Task requirements:
Print exactly those lines that run from the beginning of the data to the line bearing "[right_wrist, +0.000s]", inclusive.
....
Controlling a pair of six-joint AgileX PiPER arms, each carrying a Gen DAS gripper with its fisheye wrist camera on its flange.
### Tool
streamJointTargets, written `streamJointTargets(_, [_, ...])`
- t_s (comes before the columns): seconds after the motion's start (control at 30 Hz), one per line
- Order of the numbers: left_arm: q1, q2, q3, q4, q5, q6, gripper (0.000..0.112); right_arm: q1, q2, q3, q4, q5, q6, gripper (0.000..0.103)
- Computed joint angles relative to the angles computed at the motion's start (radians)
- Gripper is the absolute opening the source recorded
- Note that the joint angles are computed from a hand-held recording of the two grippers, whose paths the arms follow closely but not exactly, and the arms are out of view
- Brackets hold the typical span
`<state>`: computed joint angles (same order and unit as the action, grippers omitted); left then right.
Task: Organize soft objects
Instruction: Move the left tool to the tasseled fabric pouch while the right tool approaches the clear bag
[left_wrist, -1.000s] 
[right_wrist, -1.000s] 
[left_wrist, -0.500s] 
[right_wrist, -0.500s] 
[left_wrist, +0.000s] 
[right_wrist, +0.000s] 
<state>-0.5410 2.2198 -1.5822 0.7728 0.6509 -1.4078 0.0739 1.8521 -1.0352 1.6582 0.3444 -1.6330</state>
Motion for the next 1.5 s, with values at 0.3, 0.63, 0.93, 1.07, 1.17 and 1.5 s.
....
Response below:
Controlling a pair of six-joint AgileX PiPER arms, each carrying a Gen DAS gripper with its fisheye wrist camera on its flange.
### Tool
streamJointTargets, written `streamJointTargets(_, [_, ...])`
- t_s (comes before the columns): seconds after the motion's start (control at 30 Hz), one per line
- Order of the numbers: left_arm: q1, q2, q3, q4, q5, q6, gripper (0.000..0.112); right_arm: q1, q2, q3, q4, q5, q6, gripper (0.000..0.103)
- Computed joint angles relative to the angles computed at the motion's start (radians)
- Gripper is the absolute opening the source recorded
- Note that the joint angles are computed from a hand-held recording of the two grippers, whose paths the arms follow closely but not exactly, and the arms are out of view
- Brackets hold the typical span
`<state>`: computed joint angles (same order and unit as the action, grippers omitted); left then right.
Task: Organize soft objects
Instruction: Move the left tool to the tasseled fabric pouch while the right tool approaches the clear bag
[left_wrist, -1.000s] 
[right_wrist, -1.000s] 
[left_wrist, -0.500s] 
[right_wrist, -0.500s] 
[left_wrist, +0.000s] 
[right_wrist, +0.000s] 

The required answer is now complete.